The next quarterly instalment is due in mid-April in light of which the suggestion is to offer an option to defer payments for both Q1 & Q2 (due mid-July) with the intention to review to extending this during Q2.

This suspension can only apply to ‘Employer’ contributions and not ‘Employee’ contributions as the latter belongs to the individuals, not business.

This is also the case for ETI receipts which similarly have been excluded for the same reason.

The suspension would also apply to self-employed individuals which, given the higher rates applicable, has the potential to have a material favourable impact on cashflows.

Commercial TRP – this is another obligation on which business contacts have sought relief.

It is suggested that the collection of commercial TRP for 2020 be deferred until further notice.

Notices for annual sums due have recently been issued and some businesses will already have paid.

For those who have paid early, reimbursement can be requested for those with cashflow difficulties so as not to penalise prompt payers.

Some businesses will pay by direct debit and these can be suspended where appropriate.

It should be noted that TRP is payable by landlords and any deferral of payment would need to be accompanied by encouragement to pass any temporary benefit on to tenants.

States of Guernsey as landlord to external business tenants – where the States of Guernsey is a landlord to local business, consideration will be given to deferring rent;

Suspension of mooring fees for commercial Fishermen – this is an extension to the States as landlord initiative and is the only measure at this stage that is focused on a particular sector.

Feedback from the industry suggests that the sector is facing significant difficulties and may not currently be able to land catch in either France or the UK. Therefore, this measure would be of considerable assistance in relieving a significant overhead.

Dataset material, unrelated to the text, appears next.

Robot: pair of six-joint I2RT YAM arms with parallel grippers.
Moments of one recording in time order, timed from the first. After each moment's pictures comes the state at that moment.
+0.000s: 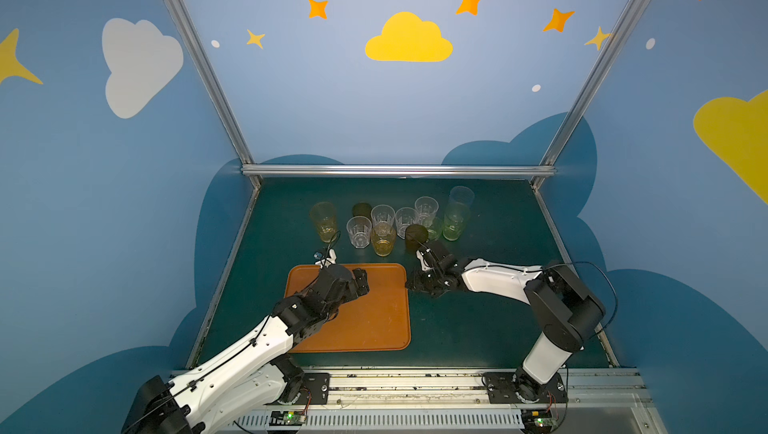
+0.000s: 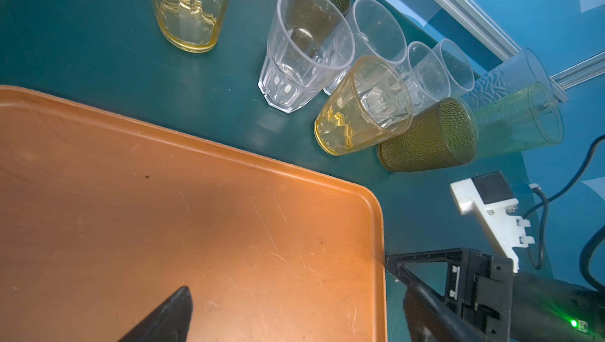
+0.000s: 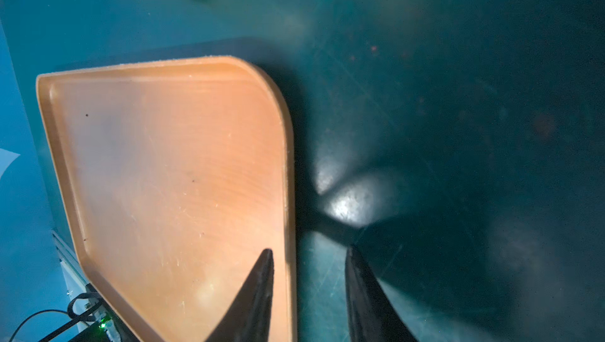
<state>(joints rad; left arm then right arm) -0.70 0.89 0.55 -0.39 -0.30 -0.89 0.78 1.72 0.92 -0.24 -0.22 0.78</state>
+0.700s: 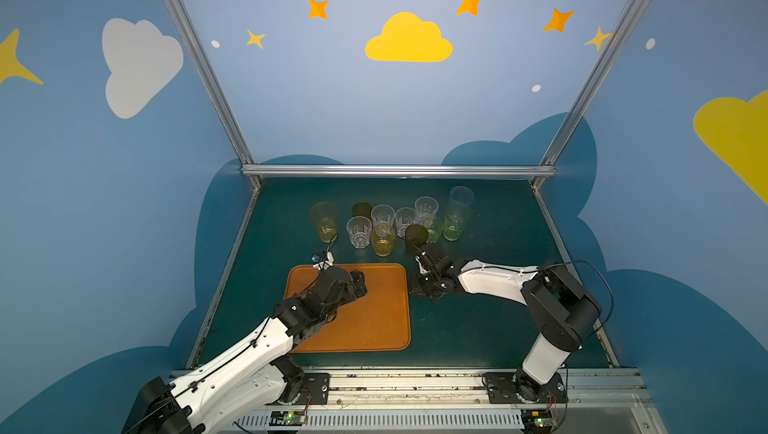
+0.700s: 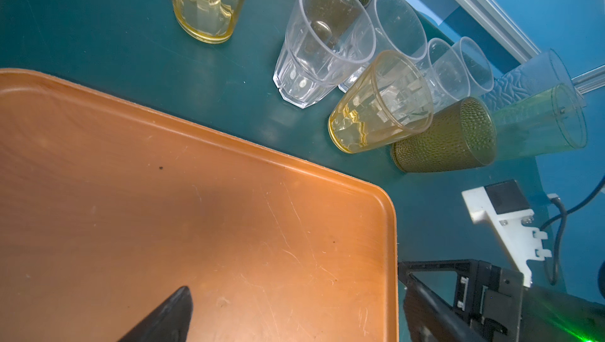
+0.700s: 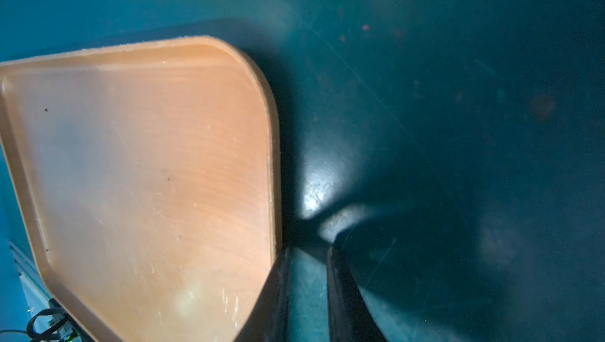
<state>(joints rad) -0.69 0.89 0.53 -0.39 -0.30 -0.91 0.81 1.73 0.92 -0.26 -0.17 0.79</state>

Establishment of a scheme to support banks in providing liquidity to businesses – dialogue has begun, with the local clearing banks, as to the States’ interest in supporting such a scheme.

The terms, and governance, will require further dialogue before a firm proposal can be agreed, and at this stage the intention is to be able to communicate, widely, that the States is agreeable to entering into such an arrangement with details to follow.

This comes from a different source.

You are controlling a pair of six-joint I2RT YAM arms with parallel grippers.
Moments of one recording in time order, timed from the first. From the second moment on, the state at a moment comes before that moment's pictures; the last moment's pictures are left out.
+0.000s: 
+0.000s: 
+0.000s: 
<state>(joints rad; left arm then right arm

The anticipated way forward is for a scheme to provide a guarantee of 80% of the amount borrowed with a cap on individual lending.

Support will not be eligible for businesses which are able to comply with their current bank lending criteria and can therefore obtain support from their bank without the need for access to the scheme. The Committee is seeking a pan-island scheme with Jersey and the Isle of Man.

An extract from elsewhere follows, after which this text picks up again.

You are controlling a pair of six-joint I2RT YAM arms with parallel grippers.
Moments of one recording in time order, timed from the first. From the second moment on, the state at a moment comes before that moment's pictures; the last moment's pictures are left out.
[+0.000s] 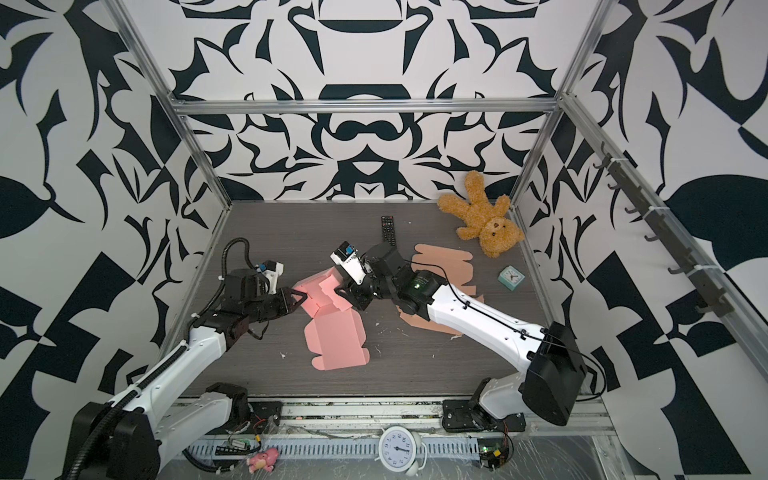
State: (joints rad) left arm -0.23 1.02 0.53 -0.21 0.51 -0.58; right arm 0.86 1.41 1.15 -0.33 -0.25 0.05
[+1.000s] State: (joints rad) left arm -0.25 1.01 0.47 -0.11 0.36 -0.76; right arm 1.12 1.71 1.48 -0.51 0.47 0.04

£5 million ‘hardship fund’ – the measures above are largely targeted at businesses and the proposal is that a ‘hardship fund’ be established for individuals.

This will be administered via Social Security to support those in greatest need who may not otherwise quality for Income Support or Sickness Benefit.

This will help the tourism, hospitality and construction sectors for example by enabling workers who have been laid off to secure short-term financial support so that they do not leave the future labour market.

Payment terms – the States standard payment terms are 30 days and payments are generally processed and held to be released as they fall due. In order to improve cashflow for States’ suppliers, it is proposed that payments be released as soon as they are ready rather than waiting for payment terms.

Setting this example to the wider commercial world can again hopefully have a positive influence.

To fund these steps, the Policy & Resources Committee will submit an emergency policy letter for consideration by the States, recommending delegated authority be given to the Committee for use of the General Revenue Account Reserve.

The Reserve is designed to be used to manage fluctuations in income and expenditure and, as per agreed policy, holds a balance of 5% of annual revenue income.

In addition, the unallocated surplus from 2019 is held in this reserve. In total, some £30m would become immediately available. It is suggested that this be used at this early stage rather than any call being made on the Core Investment Reserve.